Similarly, the population of potential IPv6 addresses is nearly unlimited. Spammers have already generated the capacity to shift their tactics to mechanisms that evade spam filters. Once they learn that IPv6 gives them another way around the filter, they will start using this technique en masse.
It’s probably true that for the first little while until IPv6 becomes more common, spammers will not use it. However, it is only a matter of time before the cost/benefit ratio shifts to their favor and when it does, they will do it. Time and experience has shown that better spammers always evolve. There truly is a storm coming.
This is why no email receivers are eager to send and receive email over IPv6 [4]. Performing spam filtering in IPv6 the same way as IPv4 will not work.
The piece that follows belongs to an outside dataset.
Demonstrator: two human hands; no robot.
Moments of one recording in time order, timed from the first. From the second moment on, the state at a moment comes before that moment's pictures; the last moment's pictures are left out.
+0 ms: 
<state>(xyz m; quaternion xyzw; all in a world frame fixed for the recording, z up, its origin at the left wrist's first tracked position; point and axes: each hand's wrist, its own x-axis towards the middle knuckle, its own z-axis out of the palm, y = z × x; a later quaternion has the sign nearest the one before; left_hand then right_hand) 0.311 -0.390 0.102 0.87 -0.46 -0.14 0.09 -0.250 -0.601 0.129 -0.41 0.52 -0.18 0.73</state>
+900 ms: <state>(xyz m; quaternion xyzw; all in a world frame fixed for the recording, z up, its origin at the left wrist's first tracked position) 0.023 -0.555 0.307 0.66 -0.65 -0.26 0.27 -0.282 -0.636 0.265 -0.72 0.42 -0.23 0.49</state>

We have to allow for the worst case scenario which is that spammers will overwhelm mail servers and drain processing power by having to deal with a 10x increase in traffic.
Posts in this series:
- A Plan for Email over IPv6, part 1 – Introduction, and How Filters Work in IPv6
- A Plan for Email over IPv6, part 2 - Why we use IP blocklists in IPv4 and why we can't in IPv6
- A Plan for Email over IPv6, part 3 - A solution
- A Plan for Email over IPv6, part 4 - Population of the whitelists
- A Plan for Email over IPv6, part 5 – Removals, key differences and standards
[1] Confirmed by independent research by antispam companies.
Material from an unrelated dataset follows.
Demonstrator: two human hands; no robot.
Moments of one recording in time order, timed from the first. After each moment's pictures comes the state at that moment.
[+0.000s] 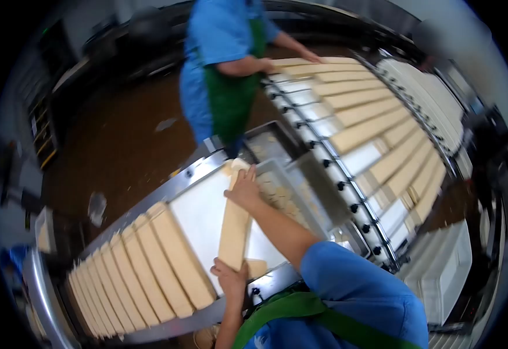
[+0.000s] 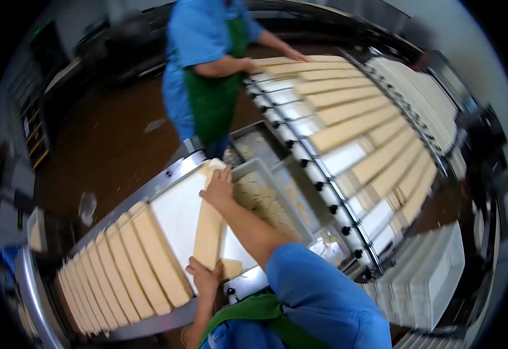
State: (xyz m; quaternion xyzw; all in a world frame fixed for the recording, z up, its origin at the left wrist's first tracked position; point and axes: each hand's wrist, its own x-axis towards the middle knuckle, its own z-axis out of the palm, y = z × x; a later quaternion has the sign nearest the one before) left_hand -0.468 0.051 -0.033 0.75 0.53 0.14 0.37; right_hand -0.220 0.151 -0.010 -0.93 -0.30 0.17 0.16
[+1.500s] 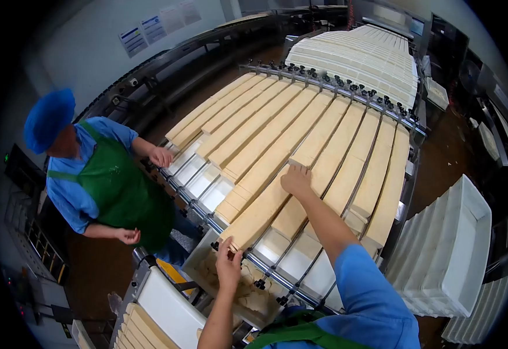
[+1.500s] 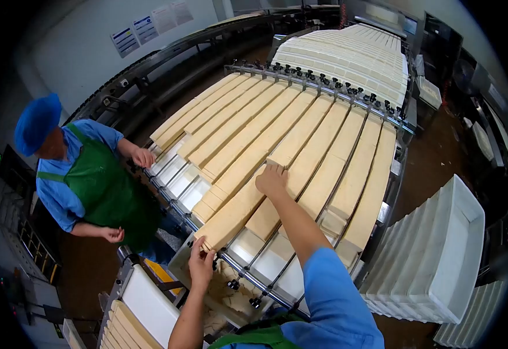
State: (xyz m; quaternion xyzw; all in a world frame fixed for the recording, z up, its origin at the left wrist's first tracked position) left_hand -0.074 -0.077 0.016 0.84 0.15 0.20 0.48; right_hand 0.216 -0.249 0.020 -0.99 -0.04 0.05 0.16
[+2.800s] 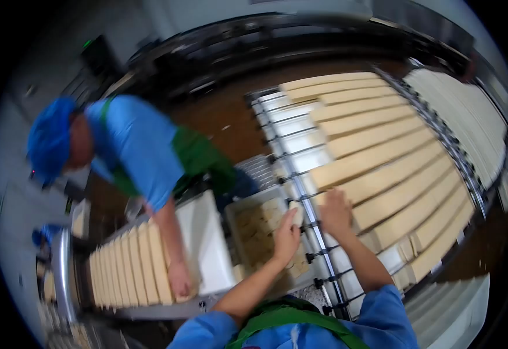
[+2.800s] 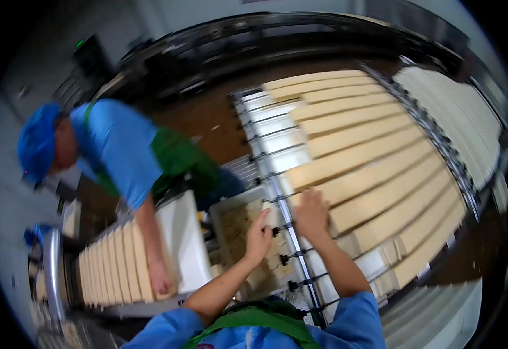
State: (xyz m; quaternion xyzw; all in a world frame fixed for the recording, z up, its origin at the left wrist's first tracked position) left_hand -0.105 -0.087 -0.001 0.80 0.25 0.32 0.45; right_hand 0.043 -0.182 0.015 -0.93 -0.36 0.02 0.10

[2] This is the origin of the term “whack-a-mole”, a term the antispam industry borrowed from the carnival game. As soon as you whack one mole, it hides and another pops up.
[3] Coincidentally, this is the same amount of time it will take before the Toronto Maple Leafs win another NHL Stanley Cup.
[4] Other readers will point out that the major reason it won’t work is because a server could never cache that many IP addresses. While true, not every mail server looks up IPs on a blocklist via a DNS query.